Department of Pediatrics, Aarhus University Hospital, Aarhus, Denmark.

出版信息

Case Rep Gastroenterol. 2015 Jan 17;9(1):20-4. doi: 10.1159/000373884. eCollection 2015 Jan-Apr.

Abstract

We herein describe two children who presented with attacks of severe cyclic vomiting. The primary case was a 2.5-year-old girl with a history of several admissions with vomiting and altered mental status.
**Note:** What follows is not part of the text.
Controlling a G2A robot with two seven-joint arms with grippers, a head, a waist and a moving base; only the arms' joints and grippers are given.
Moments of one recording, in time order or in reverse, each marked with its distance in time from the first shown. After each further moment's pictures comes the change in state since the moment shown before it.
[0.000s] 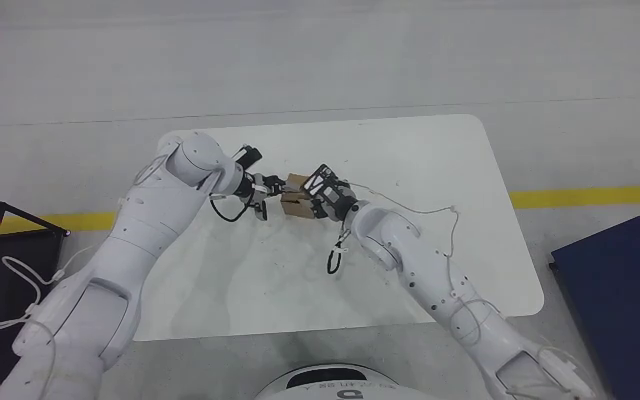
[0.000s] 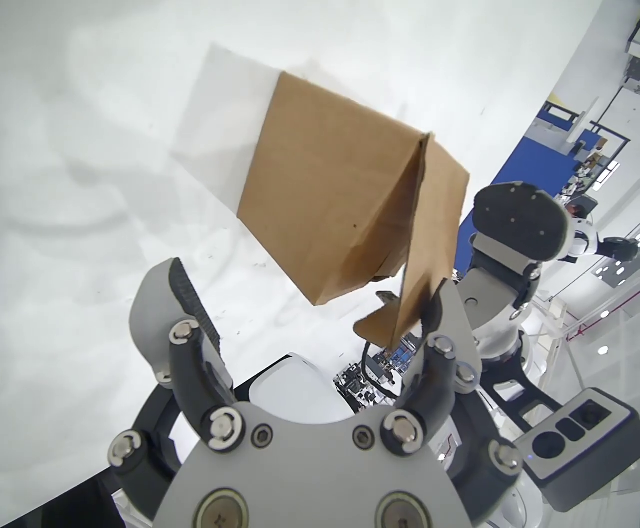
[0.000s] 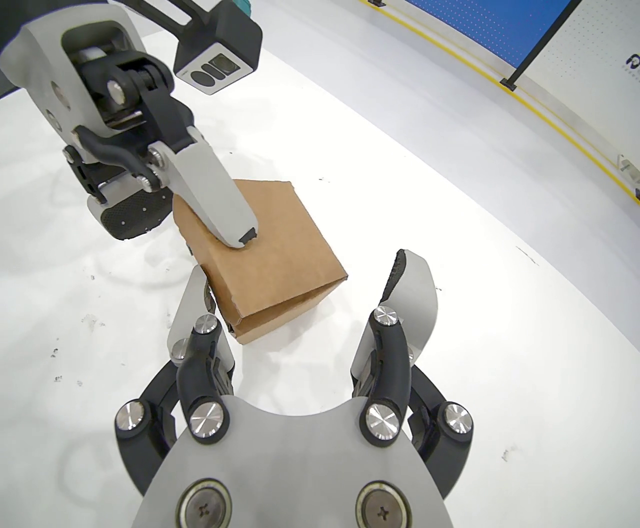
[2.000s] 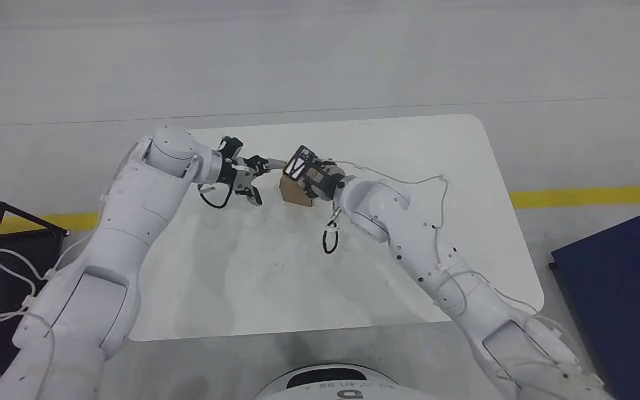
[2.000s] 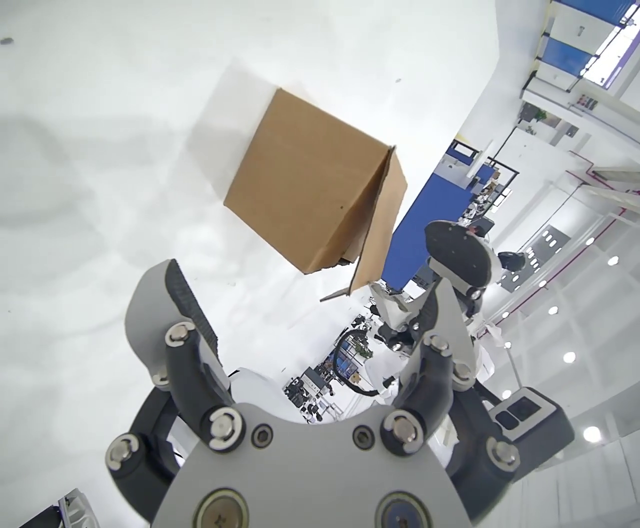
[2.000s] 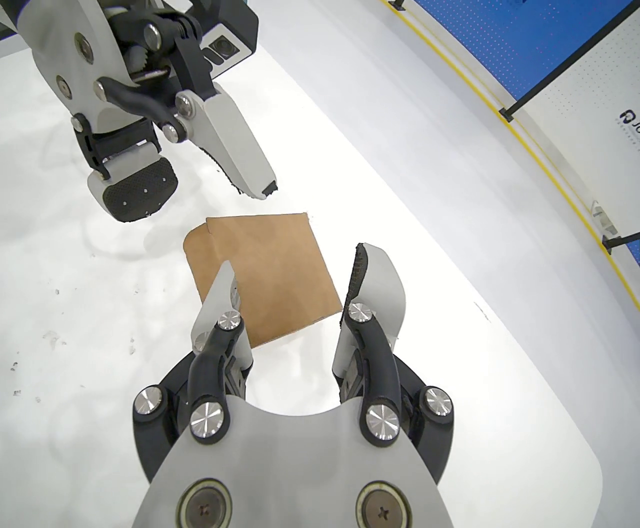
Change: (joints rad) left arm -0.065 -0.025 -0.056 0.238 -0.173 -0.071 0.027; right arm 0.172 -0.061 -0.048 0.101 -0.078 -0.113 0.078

She was diagnosed with cyclic vomiting syndrome (CVS). During her attacks she developed significant hyponatremia on several occasions, which prompted us to measure plasma arginine vasopressin (AVP) levels during attacks. We found inappropriately high AVP levels with concomitant hyponatremia. We also measured plasma AVP and plasma sodium in another child with CVS who did not develop manifest hyponatremia but showed inappropriately elevated plasma AVP levels. Since the standard treatment of CVS consists of fluids, high plasma AVP levels may lead to dilutional hyponatremia. We would therefore like to emphasize the importance of close assessment of electrolyte levels in patients with CVS to avoid water intoxication.

摘要

我们在此描述两名患有严重周期性呕吐发作的儿童。首例是一名2.5岁女孩,有多次因呕吐和精神状态改变入院的病史。她被诊断为周期性呕吐综合征(CVS)。在发作期间,她多次出现显著的低钠血症,这促使我们在发作期间测量血浆精氨酸加压素(AVP)水平。我们发现AVP水平异常升高并伴有低钠血症。我们还测量了另一名患有CVS但未出现明显低钠血症但血浆AVP水平异常升高的儿童的血浆AVP和血浆钠。由于CVS的标准治疗包括补液,高血浆AVP水平可能导致稀释性低钠血症。因此,我们想强调密切评估CVS患者电解质水平以避免水中毒的重要性。